WORK ORDER: The records follow. Filter them to the lines that hold "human".

Saved data entries
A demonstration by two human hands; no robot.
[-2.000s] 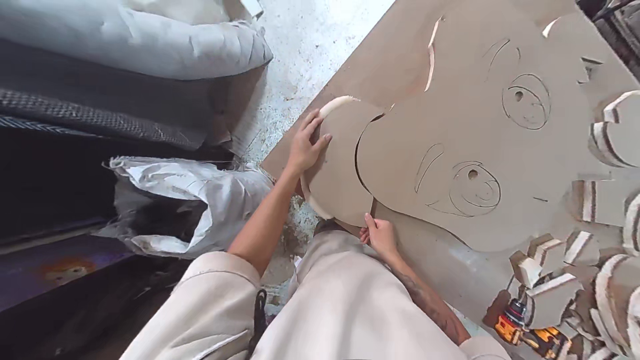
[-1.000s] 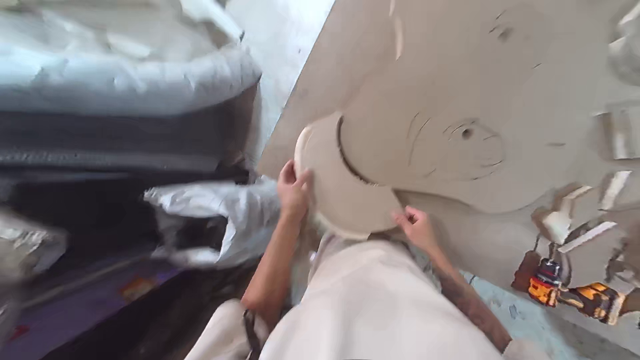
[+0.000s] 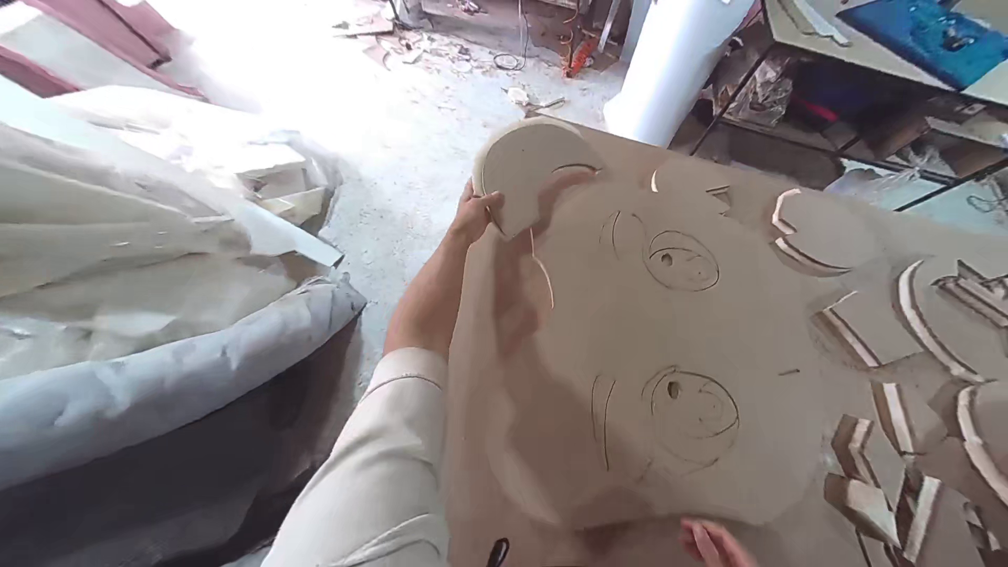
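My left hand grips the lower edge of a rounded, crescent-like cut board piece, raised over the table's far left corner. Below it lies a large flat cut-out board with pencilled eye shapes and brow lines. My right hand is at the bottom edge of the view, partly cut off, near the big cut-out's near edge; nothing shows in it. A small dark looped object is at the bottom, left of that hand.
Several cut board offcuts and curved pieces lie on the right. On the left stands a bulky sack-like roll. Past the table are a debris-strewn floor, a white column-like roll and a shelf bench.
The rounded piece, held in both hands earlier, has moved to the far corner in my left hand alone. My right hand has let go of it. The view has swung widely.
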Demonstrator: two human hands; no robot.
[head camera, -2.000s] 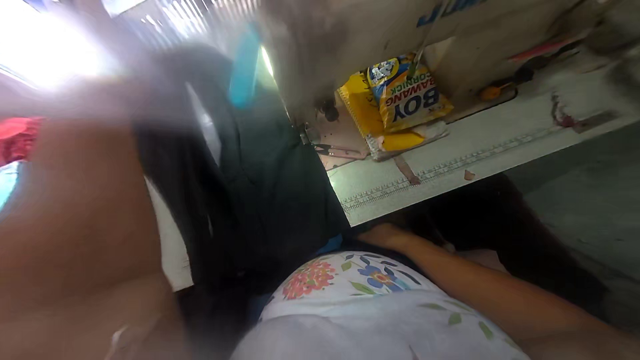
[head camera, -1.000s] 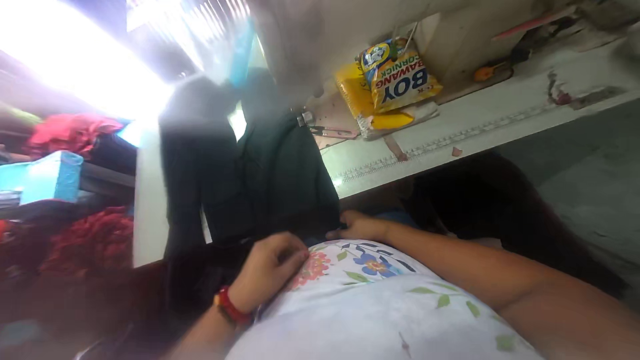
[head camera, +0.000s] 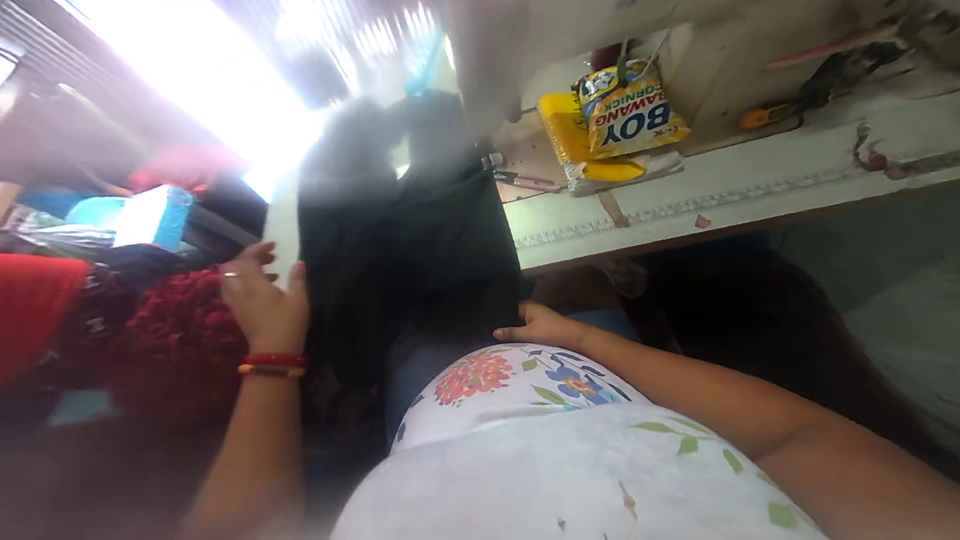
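Note:
A black cloth garment (head camera: 420, 232) hangs over the edge of a white sewing-machine table (head camera: 577, 240), down toward my lap. At the garment's left border is my left hand (head camera: 266, 296), fingers apart, with a ring and red and yellow bands at the wrist; nothing shows in it. My right hand (head camera: 544, 326) lies at the garment's lower right corner, thumb and fingers around its edge beside my flowered shirt. Glare blurs the garment's far end.
A yellow snack bag (head camera: 630, 112) lies on a yellow packet (head camera: 566, 142) on the table. Near them are small metal tools (head camera: 525, 180), a yellow-handled cutter (head camera: 769, 116) and a printed measuring scale (head camera: 675, 206). At left, red fabric (head camera: 176, 322) and a light-blue box (head camera: 154, 217) are piled.
My left hand has moved from beside my shirt out to the left border of the black garment, and its fingers have spread. My right hand stays at the garment's lower right corner.

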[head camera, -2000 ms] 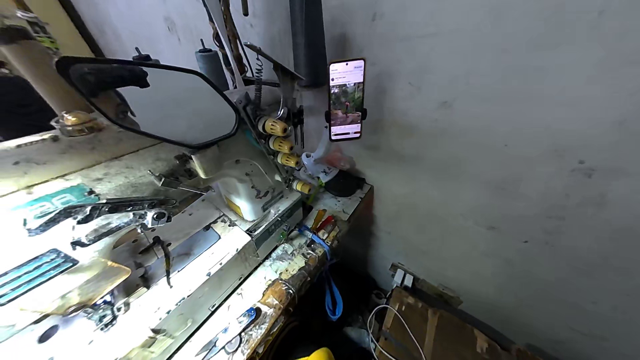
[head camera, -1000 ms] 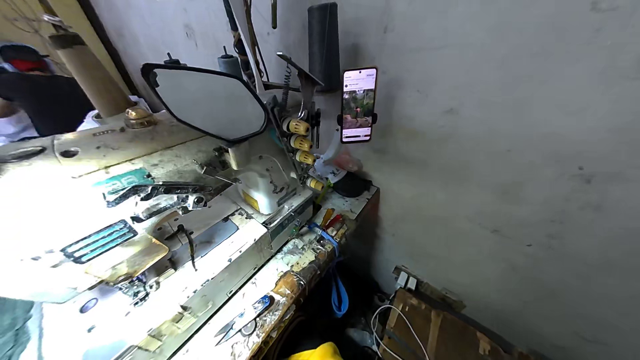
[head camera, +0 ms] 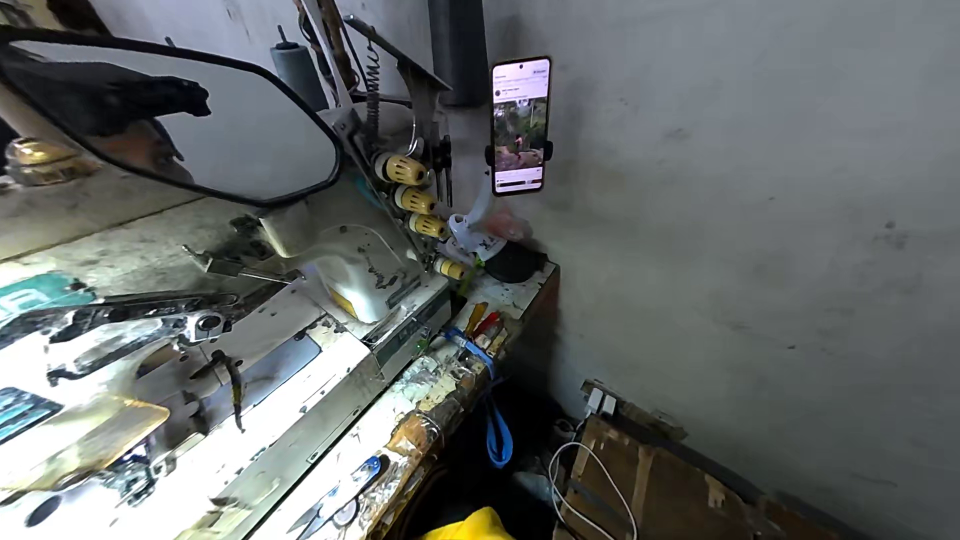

ANSWER:
A demonstration by two human hands; no robot.
Demonstrator: two human hands; no robot.

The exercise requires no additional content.